TASK DETAILS
Copy the opening lines of the listing exactly, through and including the line with "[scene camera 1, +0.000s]"; do not copy any pictures.

........

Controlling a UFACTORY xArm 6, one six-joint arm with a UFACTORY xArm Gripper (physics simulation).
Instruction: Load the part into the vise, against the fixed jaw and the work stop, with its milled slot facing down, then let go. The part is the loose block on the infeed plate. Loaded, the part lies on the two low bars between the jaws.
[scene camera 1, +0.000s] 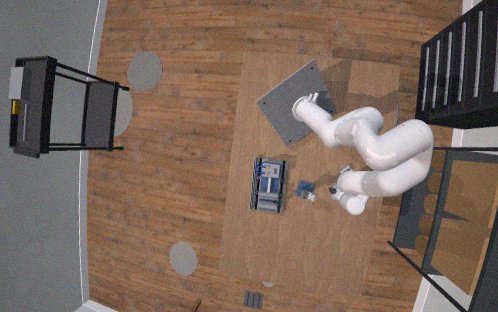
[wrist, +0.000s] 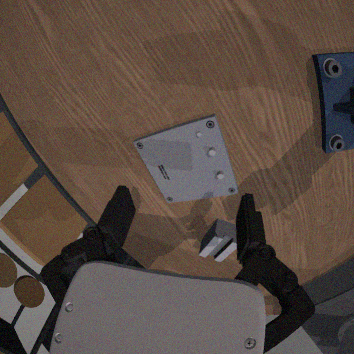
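Seen in the pictures: gripper, between the fingertips: (wrist: 183, 202); arm's base, origin of its link: (scene camera 1: 304, 108).
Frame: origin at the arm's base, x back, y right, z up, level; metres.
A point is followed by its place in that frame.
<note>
The loose block (wrist: 218, 241) @(x -0.214, y -0.345, z -0.119 m), grey with a dark slot between two light bars, shows in the wrist view just past the lower right edge of the grey infeed plate (wrist: 175, 187) @(x -0.287, y -0.393, z -0.141 m). Whether it touches the plate is unclear. The slot shows on its lower side in that view. My gripper (wrist: 183, 202) @(x -0.323, y -0.362, z -0.082 m) is wide open and empty; the block is near its right finger, toward the inner side. In the scene view the arm mostly hides the gripper, plate and block. The vise (scene camera 1: 270, 186) @(x -0.429, y -0.007, z -0.065 m), blue with grey jaws, is at centre; its bars and work stop are too small to tell.
A small blue fixture (scene camera 1: 304, 189) @(x -0.373, y -0.181, z -0.098 m) (wrist: 331, 102) @(x -0.378, y -0.232, z -0.139 m) with bolts stands between the vise and my gripper. A large grey plate (scene camera 1: 280, 110) @(x -0.059, y 0.099, z 0.044 m) lies above the vise in the scene view, with a second white arm (scene camera 1: 317, 117) @(x -0.047, y -0.059, z 0.169 m) over it. A black frame (scene camera 1: 435, 200) stands at the right.
</note>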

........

ANSWER SPACE
Controlling a UFACTORY xArm 6, one six-joint arm with a UFACTORY xArm Gripper (physics simulation).
Instruction: Load the part into the vise, against the fixed jaw and the work stop, with its milled slot facing down, then let go. The part is the loose block on the infeed plate. Loaded, the part lies on the two low bars between the jaws.
[scene camera 1, +0.000s] 

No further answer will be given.